--- TASK BRIEF ---
Copy out, from the entries below, each line that holds the string "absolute".

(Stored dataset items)
^^^^^^^^

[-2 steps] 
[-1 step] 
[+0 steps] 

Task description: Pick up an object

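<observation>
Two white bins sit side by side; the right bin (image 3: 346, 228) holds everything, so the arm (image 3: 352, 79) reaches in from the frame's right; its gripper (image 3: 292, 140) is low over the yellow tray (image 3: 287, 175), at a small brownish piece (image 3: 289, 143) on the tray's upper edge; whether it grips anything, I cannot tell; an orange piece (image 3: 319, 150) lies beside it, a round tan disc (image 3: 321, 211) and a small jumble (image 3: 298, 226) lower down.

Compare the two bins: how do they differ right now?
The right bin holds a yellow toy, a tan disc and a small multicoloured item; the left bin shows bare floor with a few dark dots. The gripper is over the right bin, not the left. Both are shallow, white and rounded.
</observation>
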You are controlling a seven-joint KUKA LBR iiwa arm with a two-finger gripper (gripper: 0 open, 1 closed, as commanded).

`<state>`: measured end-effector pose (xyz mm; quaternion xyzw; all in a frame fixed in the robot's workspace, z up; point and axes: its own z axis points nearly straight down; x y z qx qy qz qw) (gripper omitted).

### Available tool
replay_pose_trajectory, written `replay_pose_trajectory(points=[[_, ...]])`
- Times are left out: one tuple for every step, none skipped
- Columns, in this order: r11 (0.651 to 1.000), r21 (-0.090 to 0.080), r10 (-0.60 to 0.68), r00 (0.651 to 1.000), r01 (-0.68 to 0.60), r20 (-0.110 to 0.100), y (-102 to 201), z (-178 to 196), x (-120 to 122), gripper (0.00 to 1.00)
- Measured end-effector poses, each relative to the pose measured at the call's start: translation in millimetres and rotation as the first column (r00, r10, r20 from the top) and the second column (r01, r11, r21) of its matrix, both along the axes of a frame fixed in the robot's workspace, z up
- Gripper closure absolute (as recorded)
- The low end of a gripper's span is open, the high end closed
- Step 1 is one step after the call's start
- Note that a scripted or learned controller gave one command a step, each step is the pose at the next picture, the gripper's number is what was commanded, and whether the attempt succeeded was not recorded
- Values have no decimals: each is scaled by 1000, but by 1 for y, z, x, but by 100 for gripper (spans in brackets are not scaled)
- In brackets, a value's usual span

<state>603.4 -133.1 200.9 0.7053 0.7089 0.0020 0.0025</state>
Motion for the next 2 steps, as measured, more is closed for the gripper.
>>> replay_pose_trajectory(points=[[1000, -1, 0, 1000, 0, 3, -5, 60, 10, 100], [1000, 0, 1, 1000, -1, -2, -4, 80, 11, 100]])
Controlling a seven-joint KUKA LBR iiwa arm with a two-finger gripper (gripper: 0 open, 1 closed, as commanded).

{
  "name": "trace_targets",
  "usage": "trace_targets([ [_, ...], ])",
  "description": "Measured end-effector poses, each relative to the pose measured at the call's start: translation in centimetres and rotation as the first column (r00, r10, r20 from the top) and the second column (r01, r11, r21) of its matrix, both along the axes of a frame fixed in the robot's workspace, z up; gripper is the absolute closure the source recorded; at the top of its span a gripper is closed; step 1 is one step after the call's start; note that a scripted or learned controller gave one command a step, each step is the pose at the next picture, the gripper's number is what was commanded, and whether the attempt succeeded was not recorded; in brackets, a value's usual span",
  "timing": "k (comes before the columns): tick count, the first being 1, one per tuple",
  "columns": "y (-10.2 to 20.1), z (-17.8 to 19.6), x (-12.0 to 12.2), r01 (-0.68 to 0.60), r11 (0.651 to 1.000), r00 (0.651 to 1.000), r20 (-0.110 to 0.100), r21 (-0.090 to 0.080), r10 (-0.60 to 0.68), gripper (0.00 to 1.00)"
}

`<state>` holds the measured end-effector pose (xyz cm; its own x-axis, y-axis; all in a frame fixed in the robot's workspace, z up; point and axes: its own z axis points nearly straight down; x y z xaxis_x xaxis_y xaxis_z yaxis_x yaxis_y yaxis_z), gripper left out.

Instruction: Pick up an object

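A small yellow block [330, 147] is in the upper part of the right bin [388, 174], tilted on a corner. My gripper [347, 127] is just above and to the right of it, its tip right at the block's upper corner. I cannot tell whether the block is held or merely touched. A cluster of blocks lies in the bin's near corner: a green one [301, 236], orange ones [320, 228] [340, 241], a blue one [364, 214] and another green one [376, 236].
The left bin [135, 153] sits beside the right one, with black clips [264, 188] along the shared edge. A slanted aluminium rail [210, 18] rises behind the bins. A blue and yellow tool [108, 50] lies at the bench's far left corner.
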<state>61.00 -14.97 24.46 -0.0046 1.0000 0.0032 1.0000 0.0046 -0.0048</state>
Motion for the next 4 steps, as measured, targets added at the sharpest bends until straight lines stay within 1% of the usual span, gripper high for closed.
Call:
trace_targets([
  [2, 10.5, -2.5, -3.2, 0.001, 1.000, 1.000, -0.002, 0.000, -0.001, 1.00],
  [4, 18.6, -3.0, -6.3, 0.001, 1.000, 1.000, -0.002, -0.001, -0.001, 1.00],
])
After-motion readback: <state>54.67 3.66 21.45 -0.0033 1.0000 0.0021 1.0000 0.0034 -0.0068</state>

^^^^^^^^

--- EXERCISE ANSWER ---
- Gripper closure absolute (as recorded)
  "description": "Measured end-effector poses, each relative to the pose measured at the call's start: translation in centimetres and rotation as the first column (r00, r10, r20 from the top) and the second column (r01, r11, r21) of its matrix, both along the axes of a frame fixed in the robot's workspace, z up; gripper is the absolute closure the source recorded; at the top of its span a gripper is closed; step 1 is one step after the call's start; note that a scripted or learned controller gave one command a step, each step is the pose at the next picture, the gripper's number is what was commanded, and whether the attempt succeeded was not recorded; in brackets, a value's usual span",

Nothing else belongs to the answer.